WORK TO COMPLETE » The entries that follow contain images, which should be left out; output everything else exactly.

TASK MATERIAL »
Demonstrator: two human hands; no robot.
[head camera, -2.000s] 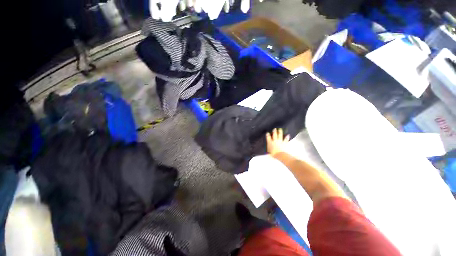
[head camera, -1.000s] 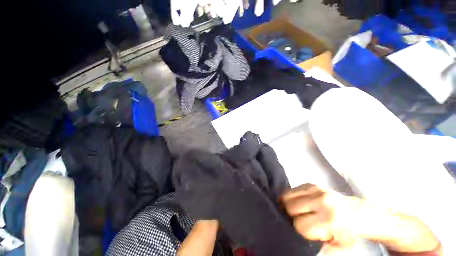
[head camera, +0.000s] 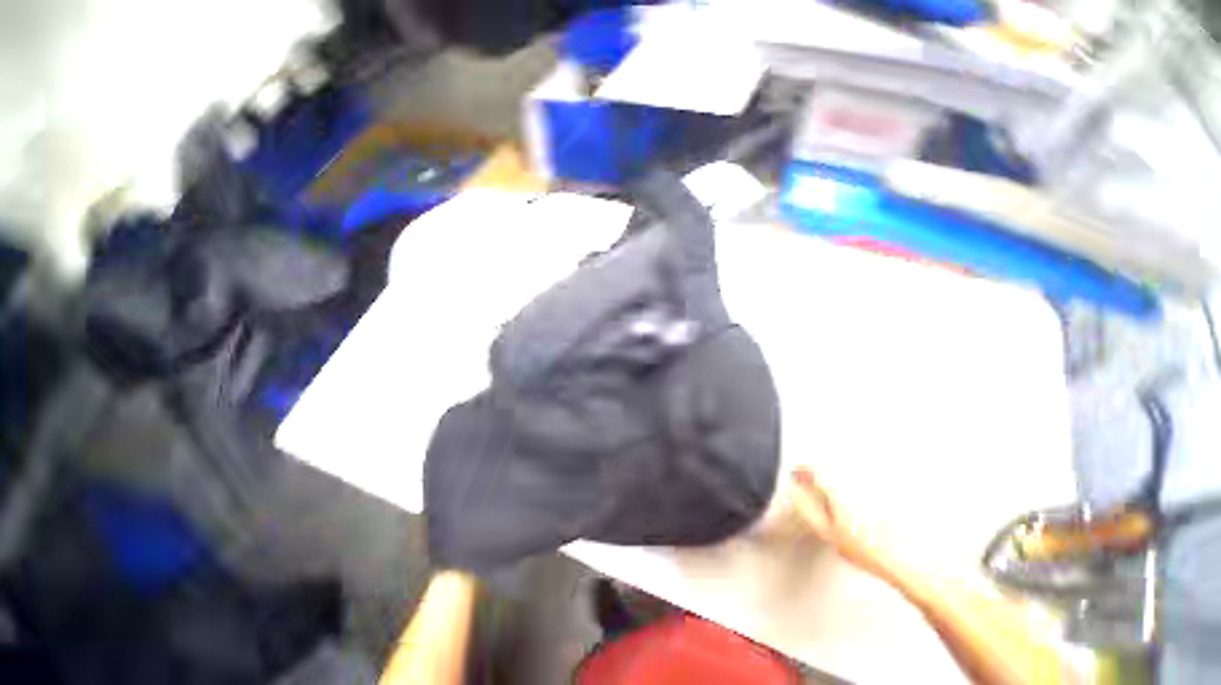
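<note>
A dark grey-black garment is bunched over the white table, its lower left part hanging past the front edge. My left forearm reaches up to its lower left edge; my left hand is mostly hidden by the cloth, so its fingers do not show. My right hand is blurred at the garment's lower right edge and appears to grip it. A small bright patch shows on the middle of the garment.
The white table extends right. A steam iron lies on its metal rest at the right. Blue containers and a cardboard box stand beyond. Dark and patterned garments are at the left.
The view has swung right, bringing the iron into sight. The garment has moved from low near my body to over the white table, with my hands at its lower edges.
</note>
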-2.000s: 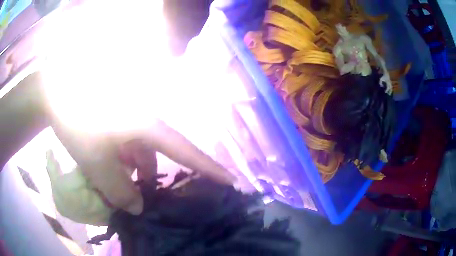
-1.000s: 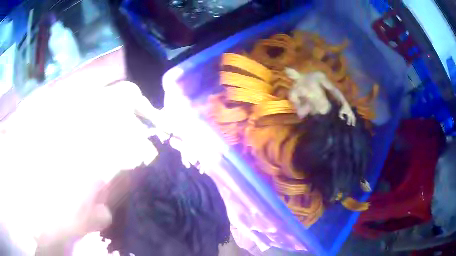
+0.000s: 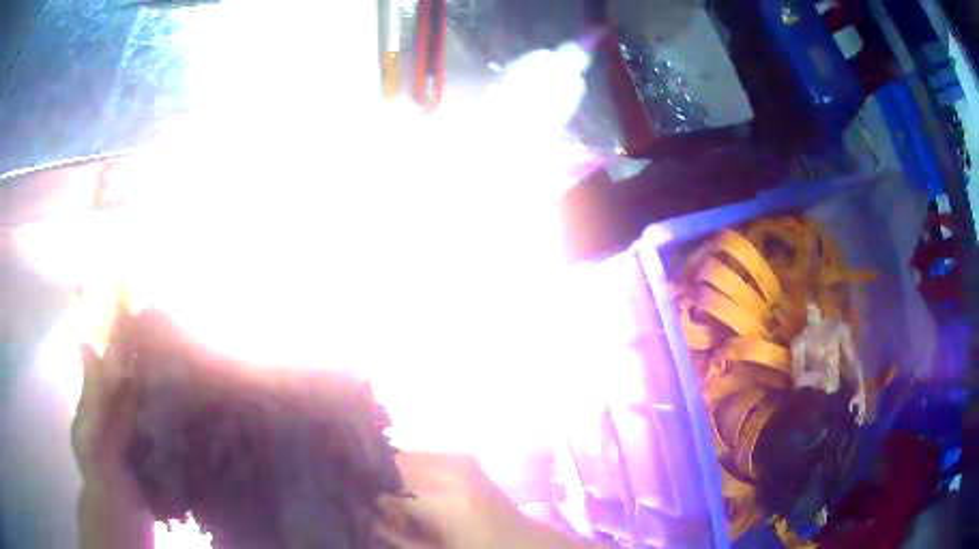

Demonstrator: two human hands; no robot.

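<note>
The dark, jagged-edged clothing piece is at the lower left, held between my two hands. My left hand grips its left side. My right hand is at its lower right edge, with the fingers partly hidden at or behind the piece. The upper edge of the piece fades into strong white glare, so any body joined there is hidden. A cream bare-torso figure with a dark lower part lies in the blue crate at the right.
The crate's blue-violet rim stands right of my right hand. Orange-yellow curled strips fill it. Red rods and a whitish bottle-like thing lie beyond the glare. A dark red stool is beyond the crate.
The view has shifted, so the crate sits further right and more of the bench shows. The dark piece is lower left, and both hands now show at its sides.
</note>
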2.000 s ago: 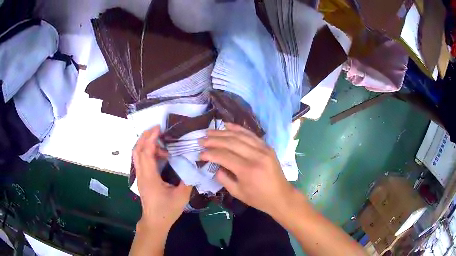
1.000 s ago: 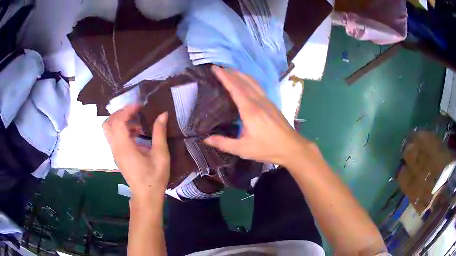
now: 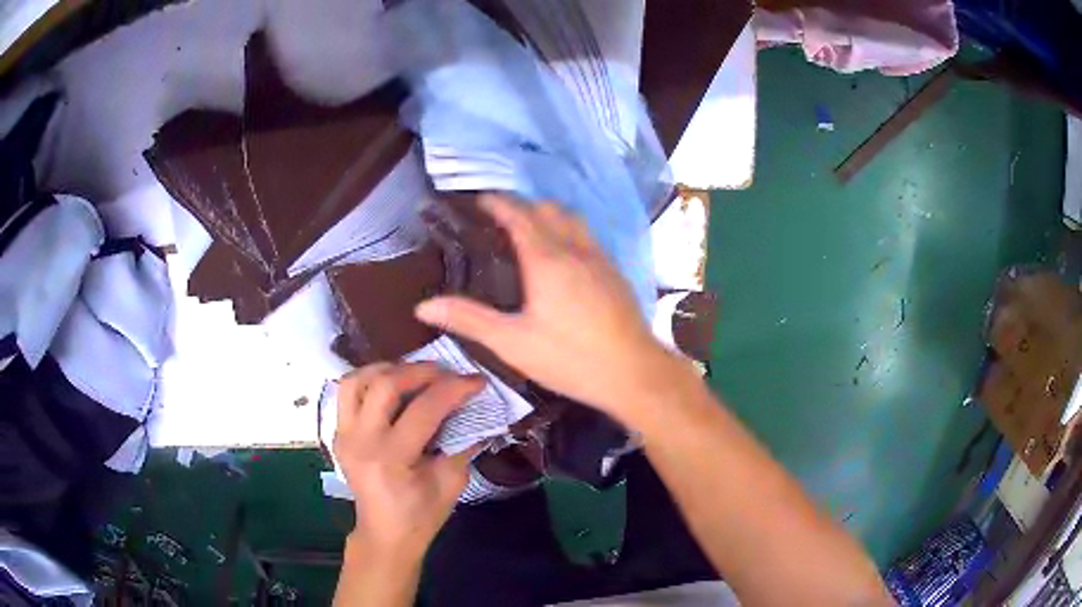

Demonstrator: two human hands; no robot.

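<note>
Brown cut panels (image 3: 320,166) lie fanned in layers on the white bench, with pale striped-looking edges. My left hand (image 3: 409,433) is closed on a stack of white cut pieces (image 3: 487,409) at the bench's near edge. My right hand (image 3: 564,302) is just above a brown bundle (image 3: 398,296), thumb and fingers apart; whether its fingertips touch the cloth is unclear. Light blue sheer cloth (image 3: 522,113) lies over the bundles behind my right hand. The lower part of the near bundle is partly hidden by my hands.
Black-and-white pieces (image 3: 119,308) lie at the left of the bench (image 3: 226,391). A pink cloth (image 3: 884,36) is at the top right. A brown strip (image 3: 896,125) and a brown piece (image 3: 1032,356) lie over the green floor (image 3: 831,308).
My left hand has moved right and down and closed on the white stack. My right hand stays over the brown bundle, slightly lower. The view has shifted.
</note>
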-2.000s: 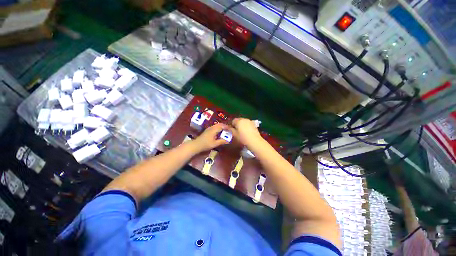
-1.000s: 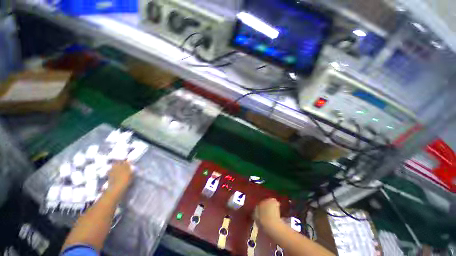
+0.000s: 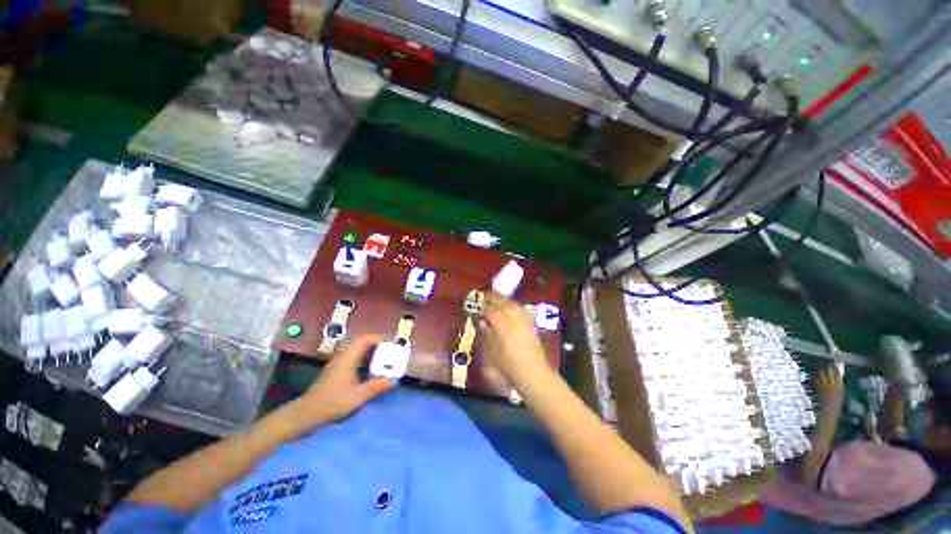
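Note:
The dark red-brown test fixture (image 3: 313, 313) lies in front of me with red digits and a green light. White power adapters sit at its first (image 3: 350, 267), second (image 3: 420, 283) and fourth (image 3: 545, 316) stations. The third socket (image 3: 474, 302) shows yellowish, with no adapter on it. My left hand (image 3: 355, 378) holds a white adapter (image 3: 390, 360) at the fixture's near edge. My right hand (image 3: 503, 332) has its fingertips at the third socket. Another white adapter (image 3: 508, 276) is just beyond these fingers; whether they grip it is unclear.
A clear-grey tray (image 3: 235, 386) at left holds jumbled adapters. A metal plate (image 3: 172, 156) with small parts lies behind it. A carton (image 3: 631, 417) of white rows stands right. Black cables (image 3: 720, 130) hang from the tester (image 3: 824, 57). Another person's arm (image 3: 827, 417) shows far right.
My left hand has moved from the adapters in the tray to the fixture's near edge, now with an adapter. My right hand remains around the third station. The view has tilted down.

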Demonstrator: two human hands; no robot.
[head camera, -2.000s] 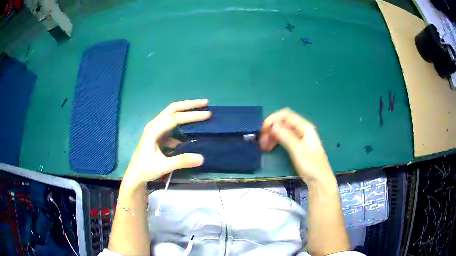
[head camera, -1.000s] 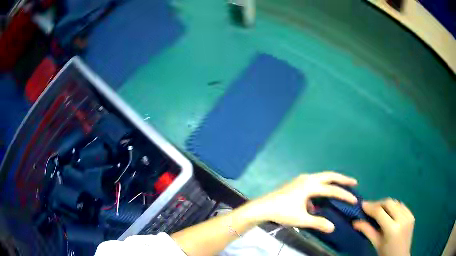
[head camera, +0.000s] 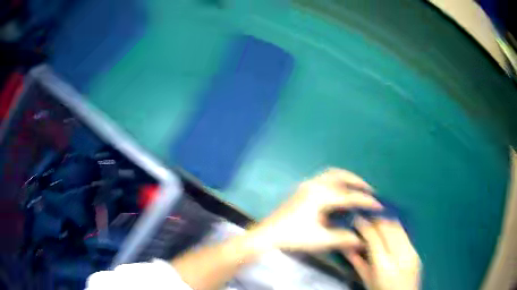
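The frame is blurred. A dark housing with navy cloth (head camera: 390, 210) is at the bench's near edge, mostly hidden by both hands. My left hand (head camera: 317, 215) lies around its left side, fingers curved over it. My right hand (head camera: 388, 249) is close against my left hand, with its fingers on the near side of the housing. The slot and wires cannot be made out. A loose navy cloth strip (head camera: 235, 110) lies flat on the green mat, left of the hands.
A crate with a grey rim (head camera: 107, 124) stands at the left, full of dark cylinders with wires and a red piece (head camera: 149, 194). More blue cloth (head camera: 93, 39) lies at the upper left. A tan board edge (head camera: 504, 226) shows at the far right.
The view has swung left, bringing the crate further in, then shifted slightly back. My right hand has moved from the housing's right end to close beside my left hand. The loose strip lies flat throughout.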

ANSWER TO THE EXERCISE »
Demonstrator: two human hands; no robot.
[head camera, -2.000s] 
[head camera, -1.000s] 
[head camera, +0.000s] 
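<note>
A dark grey-black garment is bunched over the white table, its lower left part hanging past the front edge. My left forearm reaches up to its lower left edge; my left hand is mostly hidden by the cloth, so its fingers do not show. My right hand is blurred at the garment's lower right edge and appears to grip it. A small bright patch shows on the middle of the garment.
The white table extends right. A steam iron lies on its metal rest at the right. Blue containers and a cardboard box stand beyond. Dark and patterned garments are at the left.
The view has swung right, bringing the iron into sight. The garment has moved from low near my body to over the white table, with my hands at its lower edges.
</note>
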-2.000s: 
-1.000s: 
+0.000s: 

Demonstrator: two human hands; no robot.

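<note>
The dark, jagged-edged clothing piece is at the lower left, held between my two hands. My left hand grips its left side. My right hand is at its lower right edge, with the fingers partly hidden at or behind the piece. The upper edge of the piece fades into strong white glare, so any body joined there is hidden. A cream bare-torso figure with a dark lower part lies in the blue crate at the right.
The crate's blue-violet rim stands right of my right hand. Orange-yellow curled strips fill it. Red rods and a whitish bottle-like thing lie beyond the glare. A dark red stool is beyond the crate.
The view has shifted, so the crate sits further right and more of the bench shows. The dark piece is lower left, and both hands now show at its sides.
</note>
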2.000 s ago: 
1.000 s ago: 
now: 

Demonstrator: two human hands; no robot.

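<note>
Brown cut panels (image 3: 320,166) lie fanned in layers on the white bench, with pale striped-looking edges. My left hand (image 3: 409,433) is closed on a stack of white cut pieces (image 3: 487,409) at the bench's near edge. My right hand (image 3: 564,302) is just above a brown bundle (image 3: 398,296), thumb and fingers apart; whether its fingertips touch the cloth is unclear. Light blue sheer cloth (image 3: 522,113) lies over the bundles behind my right hand. The lower part of the near bundle is partly hidden by my hands.
Black-and-white pieces (image 3: 119,308) lie at the left of the bench (image 3: 226,391). A pink cloth (image 3: 884,36) is at the top right. A brown strip (image 3: 896,125) and a brown piece (image 3: 1032,356) lie over the green floor (image 3: 831,308).
My left hand has moved right and down and closed on the white stack. My right hand stays over the brown bundle, slightly lower. The view has shifted.
</note>
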-2.000s: 
-1.000s: 
+0.000s: 
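Note:
The dark red-brown test fixture (image 3: 313, 313) lies in front of me with red digits and a green light. White power adapters sit at its first (image 3: 350, 267), second (image 3: 420, 283) and fourth (image 3: 545, 316) stations. The third socket (image 3: 474, 302) shows yellowish, with no adapter on it. My left hand (image 3: 355, 378) holds a white adapter (image 3: 390, 360) at the fixture's near edge. My right hand (image 3: 503, 332) has its fingertips at the third socket. Another white adapter (image 3: 508, 276) is just beyond these fingers; whether they grip it is unclear.
A clear-grey tray (image 3: 235, 386) at left holds jumbled adapters. A metal plate (image 3: 172, 156) with small parts lies behind it. A carton (image 3: 631, 417) of white rows stands right. Black cables (image 3: 720, 130) hang from the tester (image 3: 824, 57). Another person's arm (image 3: 827, 417) shows far right.
My left hand has moved from the adapters in the tray to the fixture's near edge, now with an adapter. My right hand remains around the third station. The view has tilted down.
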
Demonstrator: two human hands; no robot.
[head camera, -2.000s] 
[head camera, -1.000s] 
[head camera, +0.000s] 
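The frame is blurred. A dark housing with navy cloth (head camera: 390, 210) is at the bench's near edge, mostly hidden by both hands. My left hand (head camera: 317, 215) lies around its left side, fingers curved over it. My right hand (head camera: 388, 249) is close against my left hand, with its fingers on the near side of the housing. The slot and wires cannot be made out. A loose navy cloth strip (head camera: 235, 110) lies flat on the green mat, left of the hands.
A crate with a grey rim (head camera: 107, 124) stands at the left, full of dark cylinders with wires and a red piece (head camera: 149, 194). More blue cloth (head camera: 93, 39) lies at the upper left. A tan board edge (head camera: 504, 226) shows at the far right.
The view has swung left, bringing the crate further in, then shifted slightly back. My right hand has moved from the housing's right end to close beside my left hand. The loose strip lies flat throughout.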

This output completes the exercise.